Association between the dopamine D 2 receptor TaqI A2 allele and low activity COMT allele with obsessive–compulsive disorder in males

Abstract

Background Mounting evidence suggests the involvement of the dopamine system in the pathophysiology of obsessive–compulsive disorder. Method The relationship of the dopamine D 2 receptor (DRD2) TaqI A, and catechol- O-methyl-transferase (COMT) NlaIII High/Low activity polymorphism to obsessive–compulsive disorder (OCD) was examined in a sample of 150 patients and 150 controls.
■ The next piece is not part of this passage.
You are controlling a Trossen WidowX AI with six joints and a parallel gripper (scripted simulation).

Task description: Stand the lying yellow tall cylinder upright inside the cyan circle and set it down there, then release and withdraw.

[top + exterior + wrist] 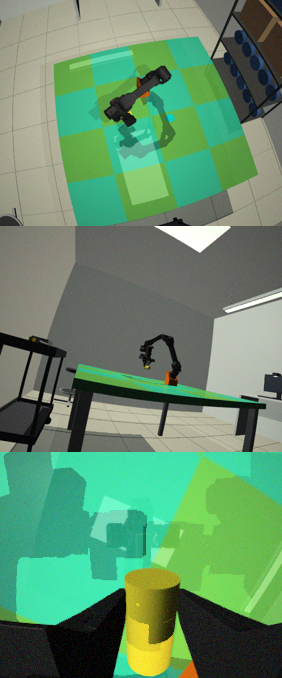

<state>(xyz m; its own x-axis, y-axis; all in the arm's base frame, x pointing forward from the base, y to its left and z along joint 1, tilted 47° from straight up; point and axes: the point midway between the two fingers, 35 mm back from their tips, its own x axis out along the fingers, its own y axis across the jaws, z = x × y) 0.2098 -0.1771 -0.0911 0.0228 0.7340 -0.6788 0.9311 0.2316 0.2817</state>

Results OCD patients did not show significant differences in genotype distribution and allele frequency for polymorphisms investigated relative to controls. However, when the sample was stratified by gender, there was a trend to a significant predominance of the DRD2 A2A2 genotype ( p = 0.049), and a higher frequency of the DRD2 A2 allele ( p = 0.020) and low-activity COMT allele ( p = 0.035) in male OCD patients compared to male controls. In addition, we observed an association of the DRD2 A2A2 genotype in patients with an early onset of disease (≤ 15 years) ( p = 0.033). Conclusions Our findings replicate previous reports and provide support for a potential role of the COMT and DRD2 locus in subgroup of male, early onset patients with OCD.